Precalculus (6th Edition) Blitzer

The limit $\underset{x\to 2}{\mathop{\lim }}\,{{\left( 3{{x}^{2}}-10 \right)}^{3}}$ is 8. And the corresponding limit property is $\underset{x\to a}{\mathop{\lim }}\,{{\left[ f\left( x \right) \right]}^{n}}={{\left[ \underset{x\to a}{\mathop{\lim }}\,f\left( x \right) \right]}^{n}}={{L}^{n}}$, where $\underset{x\to a}{\mathop{\lim }}\,f\left( x \right)=L$ and $n$ is any integer.

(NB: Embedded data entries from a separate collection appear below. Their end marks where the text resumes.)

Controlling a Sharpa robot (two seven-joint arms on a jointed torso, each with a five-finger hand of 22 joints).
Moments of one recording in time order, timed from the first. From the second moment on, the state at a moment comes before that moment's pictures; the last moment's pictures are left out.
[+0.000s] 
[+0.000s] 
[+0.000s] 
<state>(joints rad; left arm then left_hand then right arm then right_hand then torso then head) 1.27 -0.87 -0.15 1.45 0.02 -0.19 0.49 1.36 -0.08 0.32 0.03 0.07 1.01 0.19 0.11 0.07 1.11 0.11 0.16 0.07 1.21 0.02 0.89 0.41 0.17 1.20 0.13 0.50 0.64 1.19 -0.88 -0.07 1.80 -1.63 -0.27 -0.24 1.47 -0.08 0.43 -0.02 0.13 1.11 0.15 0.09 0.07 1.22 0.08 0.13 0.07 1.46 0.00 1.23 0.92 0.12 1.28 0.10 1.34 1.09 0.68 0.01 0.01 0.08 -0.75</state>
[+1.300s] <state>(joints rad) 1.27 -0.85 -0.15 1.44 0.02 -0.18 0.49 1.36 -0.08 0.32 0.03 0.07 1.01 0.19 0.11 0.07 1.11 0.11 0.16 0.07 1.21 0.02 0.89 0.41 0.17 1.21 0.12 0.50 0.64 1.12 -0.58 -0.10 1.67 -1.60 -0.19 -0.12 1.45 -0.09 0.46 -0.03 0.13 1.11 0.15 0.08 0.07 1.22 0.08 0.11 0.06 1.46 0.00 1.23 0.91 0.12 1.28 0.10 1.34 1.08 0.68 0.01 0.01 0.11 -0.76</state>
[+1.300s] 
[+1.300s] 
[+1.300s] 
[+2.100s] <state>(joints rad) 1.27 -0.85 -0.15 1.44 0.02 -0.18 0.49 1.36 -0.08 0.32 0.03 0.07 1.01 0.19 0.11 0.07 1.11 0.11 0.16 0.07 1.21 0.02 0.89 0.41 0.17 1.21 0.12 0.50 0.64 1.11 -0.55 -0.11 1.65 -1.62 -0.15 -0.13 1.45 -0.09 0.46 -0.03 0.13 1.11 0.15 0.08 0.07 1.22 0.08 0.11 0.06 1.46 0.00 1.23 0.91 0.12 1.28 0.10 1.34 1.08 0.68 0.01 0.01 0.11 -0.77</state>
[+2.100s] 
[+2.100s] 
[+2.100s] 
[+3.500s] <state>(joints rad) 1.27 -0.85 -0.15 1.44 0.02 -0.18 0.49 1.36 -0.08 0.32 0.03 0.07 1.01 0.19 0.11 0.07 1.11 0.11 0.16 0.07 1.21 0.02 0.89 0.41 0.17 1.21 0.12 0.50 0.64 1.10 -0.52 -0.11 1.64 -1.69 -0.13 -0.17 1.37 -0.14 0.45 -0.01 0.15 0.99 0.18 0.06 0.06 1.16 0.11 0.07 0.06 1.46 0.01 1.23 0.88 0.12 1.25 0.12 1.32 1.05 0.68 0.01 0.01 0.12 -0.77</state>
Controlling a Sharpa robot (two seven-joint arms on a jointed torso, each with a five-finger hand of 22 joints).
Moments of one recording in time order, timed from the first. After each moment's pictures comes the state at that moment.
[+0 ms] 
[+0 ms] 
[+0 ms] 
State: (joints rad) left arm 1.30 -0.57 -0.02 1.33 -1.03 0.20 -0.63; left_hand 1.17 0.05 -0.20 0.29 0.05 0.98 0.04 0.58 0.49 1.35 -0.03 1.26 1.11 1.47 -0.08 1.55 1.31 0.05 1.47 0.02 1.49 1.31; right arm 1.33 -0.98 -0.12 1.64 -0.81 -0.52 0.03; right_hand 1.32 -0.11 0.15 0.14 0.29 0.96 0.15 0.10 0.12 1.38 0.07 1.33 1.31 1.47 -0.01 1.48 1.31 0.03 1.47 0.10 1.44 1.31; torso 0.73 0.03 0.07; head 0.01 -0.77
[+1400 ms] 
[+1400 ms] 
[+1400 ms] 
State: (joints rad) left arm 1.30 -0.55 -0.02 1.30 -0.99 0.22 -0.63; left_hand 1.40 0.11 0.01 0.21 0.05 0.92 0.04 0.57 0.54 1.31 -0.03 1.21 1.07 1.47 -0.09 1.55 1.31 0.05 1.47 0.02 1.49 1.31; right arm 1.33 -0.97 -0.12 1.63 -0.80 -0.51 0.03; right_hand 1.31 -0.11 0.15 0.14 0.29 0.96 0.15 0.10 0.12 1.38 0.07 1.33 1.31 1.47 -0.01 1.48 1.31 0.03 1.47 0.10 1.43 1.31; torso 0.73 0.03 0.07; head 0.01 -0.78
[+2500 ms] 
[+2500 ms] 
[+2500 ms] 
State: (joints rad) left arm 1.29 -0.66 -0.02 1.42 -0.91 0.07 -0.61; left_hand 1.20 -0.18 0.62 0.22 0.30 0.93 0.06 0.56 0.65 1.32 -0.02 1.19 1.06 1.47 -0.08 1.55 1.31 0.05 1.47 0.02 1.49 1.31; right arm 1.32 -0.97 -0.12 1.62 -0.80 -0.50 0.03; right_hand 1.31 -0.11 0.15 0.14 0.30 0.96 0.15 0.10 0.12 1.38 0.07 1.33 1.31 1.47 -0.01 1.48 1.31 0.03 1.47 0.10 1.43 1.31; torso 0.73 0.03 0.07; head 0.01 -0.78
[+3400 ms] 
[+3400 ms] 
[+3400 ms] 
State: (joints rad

Consider the given limit, $\underset{x\to 2}{\mathop{\lim }}\,{{\left( 3{{x}^{2}}-10 \right)}^{3}}$. First, find $\underset{x\to 2}{\mathop{\lim }}\,\left( 3{{x}^{2}}-10 \right)$. \begin{align} & \underset{x\to 2}{\mathop{\lim }}\,\left( 3{{x}^{2}}-10 \right)=\left( 3\times {{2}^{2}} \right)-10 \\ & =3\times 4-10 \\ & =12-10 \\ & =2 \end{align} The limit that is required is calculated by taking this limit, 2, and raising it to the third power. Thus, $\underset{x\to 2}{\mathop{\lim }}\,{{\left( 3{{x}^{2}}-10 \right)}^{3}}={{\left[ \underset{x\to 2}{\mathop{\lim }}\,\left( 3{{x}^{2}}-10 \right) \right]}^{3}}={{2}^{3}}=8$. In limit notation, the corresponding limit property is If $\underset{x\to a}{\mathop{\lim }}\,f\left( x \right)=L$ and $n$ is any integer, then $\underset{x\to a}{\mathop{\lim }}\,{{\left[ f\left( x \right) \right]}^{n}}={{\left[ \underset{x\to a}{\mathop{\lim }}\,f\left( x \right) \right]}^{n}}={{L}^{n}}$ In words, the limit of a function to a power is found by taking the limit of the function and then raising this limit to the power.